Kasai portoenterostomy revolutionized surgical management of UCBA when it was introduced by Professor Kasai in 1959, and Kasai portoenterostomy has been widely accepted as the standard surgical treatment for UCBA. In the original OKPE performed by Professor Kasai himself, transection of the biliary remnant was not deep, and the right and left biliary remnants remain connected by fibrotic connective tissue, which could contain microbile ducts. His sutures for the anastomosis between the raw surface of the biliary remnant and the jejunum also appear to be deliberately “shallow” to avoid damage to patent microbile ducts, especially at 2 and 10 o'clock, where the original right and left bile ducts were present. Many Japanese pediatric surgeons tried modifying the original OKPE to improve results, ⁸ and the anastomosis at the porta hepatis was extended laterally to become wider than the original OKPE. Although LKPE is technically challenging for even experienced pediatric surgeons, the authors believe that if the original concepts of OKPE as derived from an operative video of Professor Kasai himself performing OKPE are adopted, then the anastomosis at the porta hepatitis is possible laparoscopically. In fact, we strongly feel that the extended wide portoenterostomy anastomosis commonly performed in Japan cannot be performed laparoscopically, and if transection is too deep, the liver parenchyma comes between the right and left biliary remnants and they are separated, which could further disrupt microbile duct distribution.

During our LKPE, we did not transect the biliary remnant deeply as Professor Kasai did, resulting in that the portoenterostomy anastomosis is not wide, allowing us to perform portoenterostomy laparoscopically. Also, we tried not to place sutures for the portoenterostomy anastomosis at 2 and 10 o'clock.

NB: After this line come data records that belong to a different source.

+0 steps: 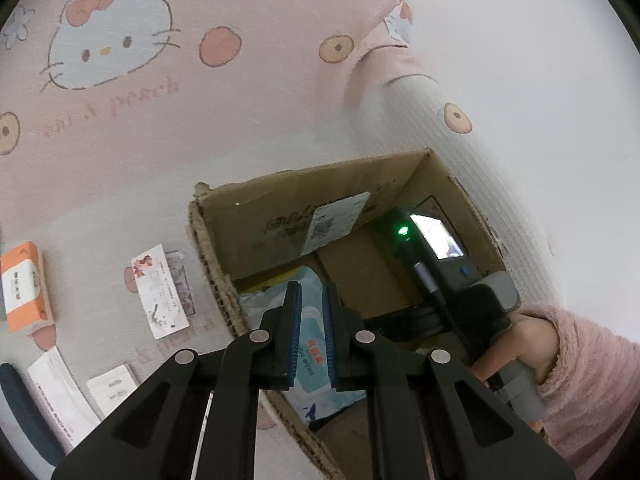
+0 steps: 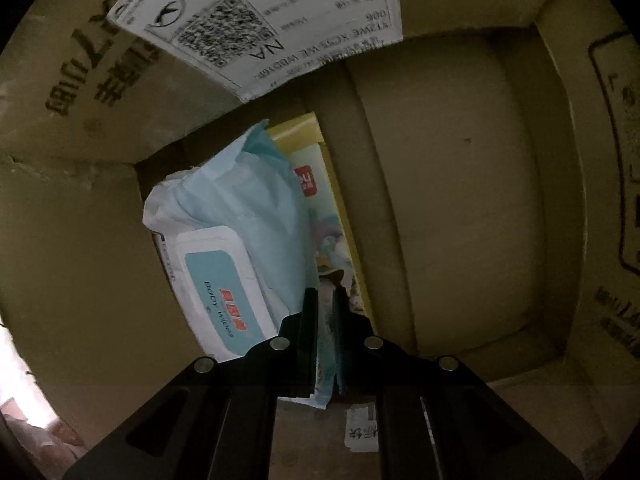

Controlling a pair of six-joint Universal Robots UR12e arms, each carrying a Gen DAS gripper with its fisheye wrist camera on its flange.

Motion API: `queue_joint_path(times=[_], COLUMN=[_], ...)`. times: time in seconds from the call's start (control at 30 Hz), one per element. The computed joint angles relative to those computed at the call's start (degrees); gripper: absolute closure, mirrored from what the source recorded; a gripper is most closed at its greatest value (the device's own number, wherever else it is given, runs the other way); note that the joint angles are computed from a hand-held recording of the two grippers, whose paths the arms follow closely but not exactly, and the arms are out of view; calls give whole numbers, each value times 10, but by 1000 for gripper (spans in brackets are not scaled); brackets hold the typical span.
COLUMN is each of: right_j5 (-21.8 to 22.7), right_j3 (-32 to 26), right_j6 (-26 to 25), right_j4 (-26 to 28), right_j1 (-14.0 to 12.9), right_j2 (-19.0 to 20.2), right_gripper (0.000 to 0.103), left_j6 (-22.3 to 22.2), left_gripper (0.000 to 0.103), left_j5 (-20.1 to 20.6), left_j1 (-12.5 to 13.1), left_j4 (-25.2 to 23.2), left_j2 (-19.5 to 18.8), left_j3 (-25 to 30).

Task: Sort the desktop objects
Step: 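Move both tools back over the items on the bed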

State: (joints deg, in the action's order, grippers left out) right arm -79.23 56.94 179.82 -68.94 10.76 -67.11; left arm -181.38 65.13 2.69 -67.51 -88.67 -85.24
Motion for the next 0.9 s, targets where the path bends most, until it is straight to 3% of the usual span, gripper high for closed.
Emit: queue_joint_path(times=[0.13, 0.3, 0.33, 0.5, 0.6, 0.67, 0.73, 0.9], right_j5=[-21, -28, -32, -60, -73, -77, -80, -83], right_j3=[20, 56, 62, 87, 105, 88, 68, 92], right_j6=[16, 29, 27, 10, 12, 12, 12, 23], right_j4=[-46, -107, -117, -158, -179, -182, -184, -229], right_j1=[-1, 0, 4, 25, 38, 45, 51, 71], right_j2=[-24, -74, -83, -121, -143, -143, -140, -164], right_gripper=[98, 97, 97, 92, 74, 57, 50, 41], left_j6=[-2, -13, -14, -23, -25, -22, -13, -1], left_gripper=[90, 76, 75, 50, 49, 49, 49, 49], left_j5=[26, 80, 82, 45, 36, 46, 54, 46], left_j1=[-2, -10, -10, 3, 7, 7, 9, 29], left_j4=[21, 32, 32, 46, 47, 47, 50, 53], left_j2=[10, 18, 22, 48, 60, 68, 78, 105], left_j3=[-7, -11, -12, -33, -39, -43, -47, -63])
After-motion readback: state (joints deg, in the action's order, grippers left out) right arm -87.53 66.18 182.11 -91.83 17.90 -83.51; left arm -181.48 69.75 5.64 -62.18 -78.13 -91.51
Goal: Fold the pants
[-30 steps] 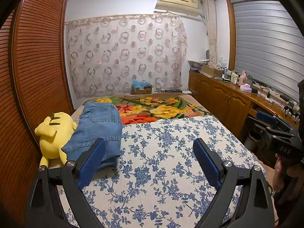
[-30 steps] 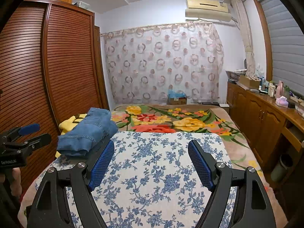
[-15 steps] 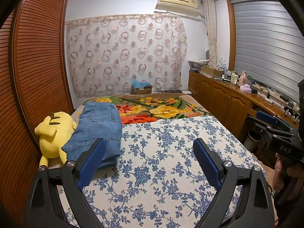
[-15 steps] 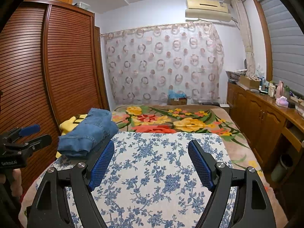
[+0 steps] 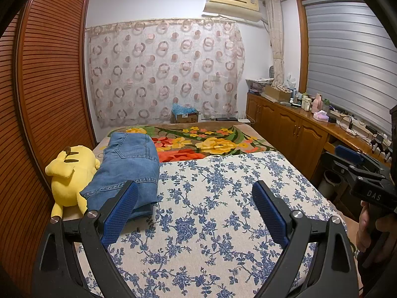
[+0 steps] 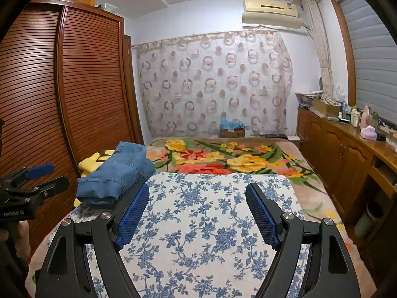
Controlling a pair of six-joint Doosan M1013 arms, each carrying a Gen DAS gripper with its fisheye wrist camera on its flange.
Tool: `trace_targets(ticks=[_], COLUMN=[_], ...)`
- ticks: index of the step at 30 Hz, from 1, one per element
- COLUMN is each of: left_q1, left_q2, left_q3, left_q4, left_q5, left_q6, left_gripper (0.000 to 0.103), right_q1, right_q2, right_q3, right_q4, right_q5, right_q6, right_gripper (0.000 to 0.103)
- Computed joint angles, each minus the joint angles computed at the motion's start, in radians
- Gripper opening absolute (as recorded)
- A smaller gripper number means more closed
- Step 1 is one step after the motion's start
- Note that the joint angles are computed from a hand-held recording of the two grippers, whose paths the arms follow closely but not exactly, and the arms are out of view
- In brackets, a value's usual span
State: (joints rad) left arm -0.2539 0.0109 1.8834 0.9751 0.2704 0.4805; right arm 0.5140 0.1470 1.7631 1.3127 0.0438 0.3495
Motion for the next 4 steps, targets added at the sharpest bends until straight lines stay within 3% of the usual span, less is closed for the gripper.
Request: trace_targets(ticks=[4], left_q1=[-0.001], left_q2=[-0.001], left_q3=[0.0], left_q4=[-0.004], left_q5=[0.003], left_q6=[0.005], left_gripper=[0.093], right_q1=[0.0], right_q2=[0.001], right_q3=[-0.002], right_q4=[-0.011], right_q5=[0.0], right_q6=[0.011], right_gripper=[0.082])
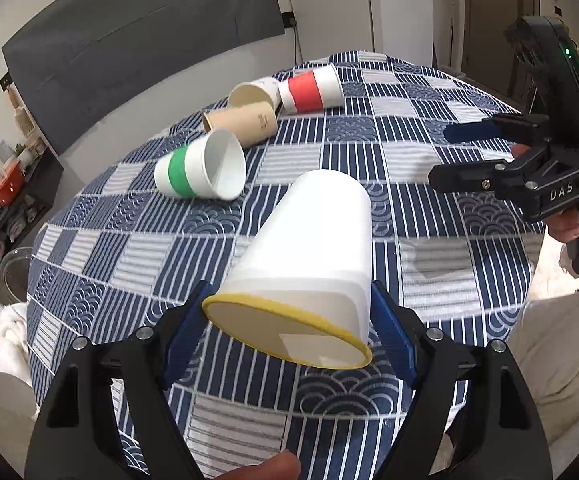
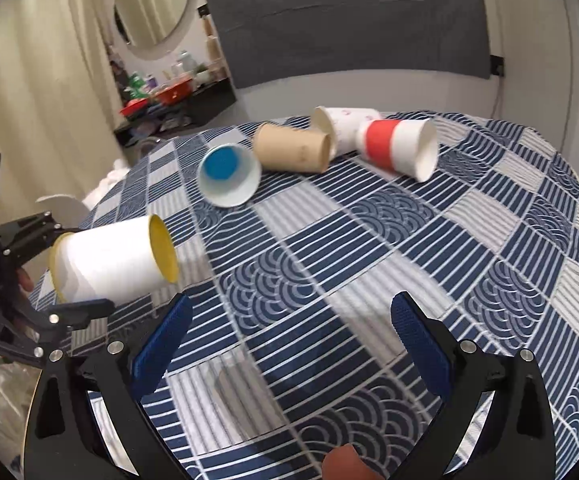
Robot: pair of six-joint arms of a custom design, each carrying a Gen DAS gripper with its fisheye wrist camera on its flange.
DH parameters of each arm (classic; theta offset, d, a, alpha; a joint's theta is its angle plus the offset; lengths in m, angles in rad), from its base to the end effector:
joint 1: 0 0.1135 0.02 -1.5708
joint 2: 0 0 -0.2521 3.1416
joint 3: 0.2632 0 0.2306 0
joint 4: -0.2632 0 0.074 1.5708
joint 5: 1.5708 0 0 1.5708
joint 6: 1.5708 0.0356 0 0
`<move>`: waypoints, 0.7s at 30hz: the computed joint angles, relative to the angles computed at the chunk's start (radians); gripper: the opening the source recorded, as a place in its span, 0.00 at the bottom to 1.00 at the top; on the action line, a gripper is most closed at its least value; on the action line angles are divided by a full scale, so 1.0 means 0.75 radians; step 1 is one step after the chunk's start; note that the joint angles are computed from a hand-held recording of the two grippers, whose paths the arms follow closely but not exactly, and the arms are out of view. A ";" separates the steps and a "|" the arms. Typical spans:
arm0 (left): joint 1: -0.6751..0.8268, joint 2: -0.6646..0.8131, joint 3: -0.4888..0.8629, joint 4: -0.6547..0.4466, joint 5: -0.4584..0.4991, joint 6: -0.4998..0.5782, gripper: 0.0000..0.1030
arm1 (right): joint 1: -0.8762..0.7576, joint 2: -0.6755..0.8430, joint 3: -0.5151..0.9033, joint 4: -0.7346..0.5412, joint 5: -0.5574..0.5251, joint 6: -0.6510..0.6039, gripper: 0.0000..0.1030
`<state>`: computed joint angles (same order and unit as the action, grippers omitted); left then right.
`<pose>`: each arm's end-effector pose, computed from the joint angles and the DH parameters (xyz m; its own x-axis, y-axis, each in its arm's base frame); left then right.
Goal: Flip cup upside down
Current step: 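Carry the yellow-rimmed cup with the left gripper, rotating it rim-down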
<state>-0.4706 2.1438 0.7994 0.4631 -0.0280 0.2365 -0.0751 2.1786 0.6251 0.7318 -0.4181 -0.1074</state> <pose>0.2989 -0.1509 0.0373 -0.5661 0.5508 -0.6134 0.5863 0.7920 0.1700 0.3006 -0.0081 0.0208 -0.7038 -0.0453 -0.7089 -0.2842 0.9326 0.2226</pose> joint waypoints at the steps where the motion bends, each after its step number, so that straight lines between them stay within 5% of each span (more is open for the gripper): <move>1: 0.005 0.010 -0.008 0.012 0.010 0.004 0.75 | 0.010 0.009 -0.003 0.004 -0.009 -0.008 0.93; 11: 0.029 0.116 0.046 0.019 0.153 0.059 0.76 | 0.030 0.107 -0.015 0.061 -0.044 -0.110 0.93; 14: 0.041 0.151 0.101 -0.009 0.184 0.064 0.96 | 0.036 0.129 -0.007 0.077 -0.037 -0.131 0.93; 21: 0.025 0.107 -0.006 0.102 0.128 0.106 0.94 | 0.033 0.152 -0.017 0.132 -0.045 -0.194 0.93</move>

When dissecting the fibrotic biliary remnant, special attention must be given to the small vertical branches of the portal vein that drain into the caudate lobe. Most surgeons use high-power hook diathermy to divide the portal vein with unacceptable lateral thermal injury. For our LKPE, we use a Ligasure device to minimize lateral thermal injury to microbile ducts, but an additional 5-mm trocar is needed in the epigastrium. This trocar allows a Ligasure device to be used safely without damaging surrounding tissues and contribute to decreasing the incidence of portal vein complications such as thrombosis, which can be caused by lateral thermal energy.

Many surgeons predetermine the length of the Roux-en-Y limb to be 30, 40, or 50 cm, irrespective of the size of the child. This causes redundancy of the Roux-en-Y limb, because as the child grows, the Roux-en-Y limb also grows and can become tortuous, causing bile stasis and possible cholangitis. It is important to make the Roux-en-Y limb fit the size of the child, as we have described previously, ⁹ so the jejuno-jejunostomy fits naturally into the splenic flexure after the anastomosis is completed. Also, a conventional T-shaped jejuno-jejunostomy may cause bile stasis due to reflux. This can be prevented by approximating the Roux-en-Y limb to the native jejunum for 8 cm cranially to streamline flow into the distal jejunum and eliminate reflux into the Roux-Y limb and prevent stasis in the Roux-en-Y limb.

We were able to perform our LKPE safely and successfully in all cases, although the time required for LKPE was longer compared with conventional OKPE. However, we expect that operative time will improve as there is a learning curve associated with any new procedure. Although the number of cases in this series is small and follow-up is limited, our initial results would indicate that our LKPE is as effective or may even be better than conventional OKPE based on reports in literature.^10,11 More cases and longer follow-up will allow us to modify our LKPE, so that it can be considered as a valid alternative to OKPE for the surgical treatment of UCBA.